Storage virtualization is nothing new, and in fact, HP revealed that its StorageWorks Enterprise Virtual Array (EVA) product family just reached a major milestone with more than 80,000 units deployed. The EVA virtualizes storage at the disk array level to automate management and significantly improve both performance and utilization.

HP's virtual storage infrastructure aims to fill the four gaps. According to a whitepaper by Enterprise Strategy Group, HP's vision for a virtualized storage infrastructure can potentially save enterprises significant money

HP's storage virtualization technologies drive up utilization by a factor of three and can halve storage management costs. Improvements in data provisioning and placement cut costs by optimizing capacity and power consumption. The convergence of storage and servers in HP's virtual storage infrastructure also means better use of less equipment and removal of proprietary infrastructure, further reducing capital costs. Lastly, application integrated management can significantly reduce deployment time.

One of the most significant benefits of storage virtualization is the management efficiency that physical abstraction enables. HP's virtualized storage infrastructure provides for unified data services such as tiering, replication, snapshots, and mirroring across both HP and competitive storage devices. These data services are provided to and managed by virtual pool rather than individual devices.

Intelligent automated tiering uses policy-based tools to automatically store data on the appropriate storage based on the required level of service and protection, frequency of use, age, and other attributes. Replication can be used to move data to other storage capacity synchronously or asynchronously, using data mirroring. Snapshots and clones provide a fast, point-in-time copy of a larger data set, often for interim data protection, load balancing, or test and development. Mirroring enables an exact block-by-block copy of a data set made when the data is initially written (synchronous mirroring) to disk or at a later time (asynchronous).

Another unified storage data service is thin provisioning, a form of storage provisioning in which less physical disk capacity is reserved for an application than what has been logically provisioned with the expectation that more physical capacity can be added later if required.

In addition to the savings provided by these unified data services, enterprises trying to watch the bottom line don't have to replace a lot of existing equipment to implement HP's converged infrastructure.
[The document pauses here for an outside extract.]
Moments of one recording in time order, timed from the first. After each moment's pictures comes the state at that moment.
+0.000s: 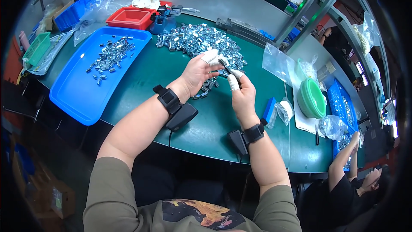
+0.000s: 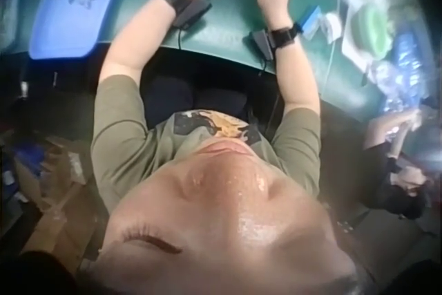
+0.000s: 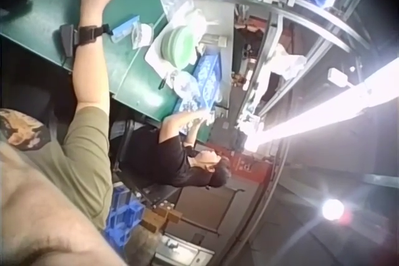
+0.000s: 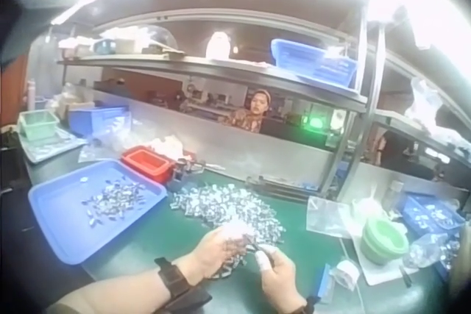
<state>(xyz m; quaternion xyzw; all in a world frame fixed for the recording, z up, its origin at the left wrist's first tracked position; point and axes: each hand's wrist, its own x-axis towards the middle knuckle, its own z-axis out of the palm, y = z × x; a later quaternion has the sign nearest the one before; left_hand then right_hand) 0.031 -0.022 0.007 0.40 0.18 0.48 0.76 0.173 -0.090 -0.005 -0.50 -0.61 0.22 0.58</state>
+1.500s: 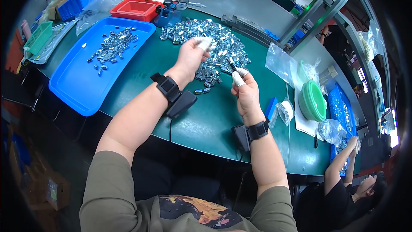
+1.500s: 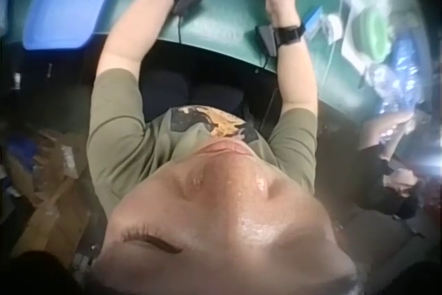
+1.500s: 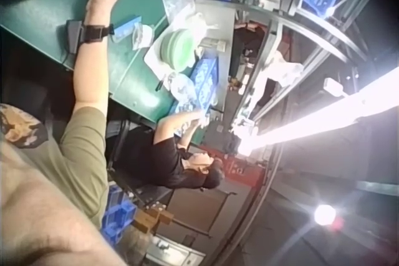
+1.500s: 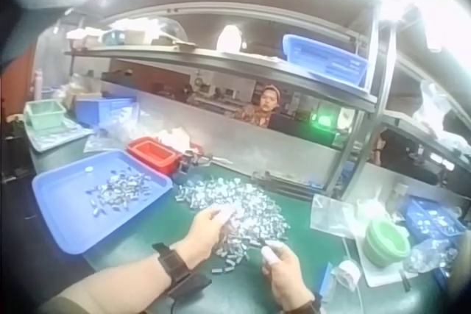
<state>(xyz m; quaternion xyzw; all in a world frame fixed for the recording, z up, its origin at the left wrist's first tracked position) 0.024 0.004 0.003 0.45 0.31 0.58 0.61 0.177 -0.087 0.000 -0.47 -0.42 0.48 0.61</state>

One of the major design criteria for HP's virtual resource pools is that they are modular and built on standards.

HP's SAN Virtualization Services Platform, for example, can take heterogeneous disks arrays and create a single virtual pool across systems. If your data growth issues go beyond block-based applications like databases and also include unstructured data such as audio, video, and graphic content, the HP X9000 network storage system creates a single file namespace that can scale to an industry leading 16 petabytes.

According to HP's Parks, customers usually begin the conversation about converged data centers and storage virtualization in one of three ways. Some customers are working on a major application-related project like a deployment or an upgrade and want to address storage as they move forward. Others are embarking on a major data center transformation project and want to employ virtualization project to gain control of data center sprawl. And some customers start the conversation with business protection. They're concerned about disaster recovery and compliance requirements. The number of such conversations usually begins after a natural disaster attracts everyone's attention.

"Regardless of how you can get into the conversation, you start looking at storage infrastructure and resource utilization," Parks said. "Server virtualization has driven down the cost of computing and primed most customers to apply virtualization concepts to networking and storage – a natural next step towards a converged infrastructure."